Exercise requirements: All lines from the one containing "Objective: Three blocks" through the last line below must be duplicated exactly, with nothing outside that span.

Data block:
===

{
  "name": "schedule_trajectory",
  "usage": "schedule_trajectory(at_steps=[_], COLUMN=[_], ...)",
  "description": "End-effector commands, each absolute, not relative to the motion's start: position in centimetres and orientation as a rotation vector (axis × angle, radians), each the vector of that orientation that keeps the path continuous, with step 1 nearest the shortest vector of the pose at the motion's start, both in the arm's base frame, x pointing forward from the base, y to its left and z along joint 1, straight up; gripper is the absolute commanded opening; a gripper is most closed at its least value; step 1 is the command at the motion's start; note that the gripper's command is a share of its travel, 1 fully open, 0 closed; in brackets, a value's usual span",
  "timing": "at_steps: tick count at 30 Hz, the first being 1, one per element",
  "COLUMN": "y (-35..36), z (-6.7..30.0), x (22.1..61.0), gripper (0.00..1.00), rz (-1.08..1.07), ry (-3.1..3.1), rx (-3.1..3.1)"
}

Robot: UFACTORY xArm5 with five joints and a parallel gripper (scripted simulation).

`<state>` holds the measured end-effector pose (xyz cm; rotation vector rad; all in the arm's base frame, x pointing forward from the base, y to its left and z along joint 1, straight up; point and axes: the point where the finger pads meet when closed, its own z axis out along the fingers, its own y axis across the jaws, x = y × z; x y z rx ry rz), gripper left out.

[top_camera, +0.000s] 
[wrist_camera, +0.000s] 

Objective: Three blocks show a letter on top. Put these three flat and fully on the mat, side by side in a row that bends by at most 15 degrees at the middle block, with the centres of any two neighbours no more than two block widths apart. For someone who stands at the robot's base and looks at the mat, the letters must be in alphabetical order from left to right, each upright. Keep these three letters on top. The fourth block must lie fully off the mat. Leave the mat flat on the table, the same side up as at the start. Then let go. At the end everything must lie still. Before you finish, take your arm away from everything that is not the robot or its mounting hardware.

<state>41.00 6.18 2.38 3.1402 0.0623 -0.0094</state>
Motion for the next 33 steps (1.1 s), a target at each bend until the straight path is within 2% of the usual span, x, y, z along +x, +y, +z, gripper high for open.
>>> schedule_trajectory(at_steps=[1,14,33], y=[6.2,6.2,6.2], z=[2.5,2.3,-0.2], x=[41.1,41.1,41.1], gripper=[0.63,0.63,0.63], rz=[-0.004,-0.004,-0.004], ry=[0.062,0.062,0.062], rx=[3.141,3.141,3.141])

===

Answer box:
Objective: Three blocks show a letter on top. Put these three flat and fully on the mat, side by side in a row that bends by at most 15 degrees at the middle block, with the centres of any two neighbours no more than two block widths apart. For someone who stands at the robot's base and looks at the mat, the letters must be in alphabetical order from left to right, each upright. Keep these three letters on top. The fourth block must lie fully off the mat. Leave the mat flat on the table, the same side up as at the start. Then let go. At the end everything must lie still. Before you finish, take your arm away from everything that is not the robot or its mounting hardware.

<state>41.00 6.18 2.38 3.1402 0.0623 -0.0094</state>
Motion for the next 33 steps (1.1 s), a target at each bend until the straight path is within 2% of the usual span, x, y, z along +x, +y, +z, gripper high for open.
>>> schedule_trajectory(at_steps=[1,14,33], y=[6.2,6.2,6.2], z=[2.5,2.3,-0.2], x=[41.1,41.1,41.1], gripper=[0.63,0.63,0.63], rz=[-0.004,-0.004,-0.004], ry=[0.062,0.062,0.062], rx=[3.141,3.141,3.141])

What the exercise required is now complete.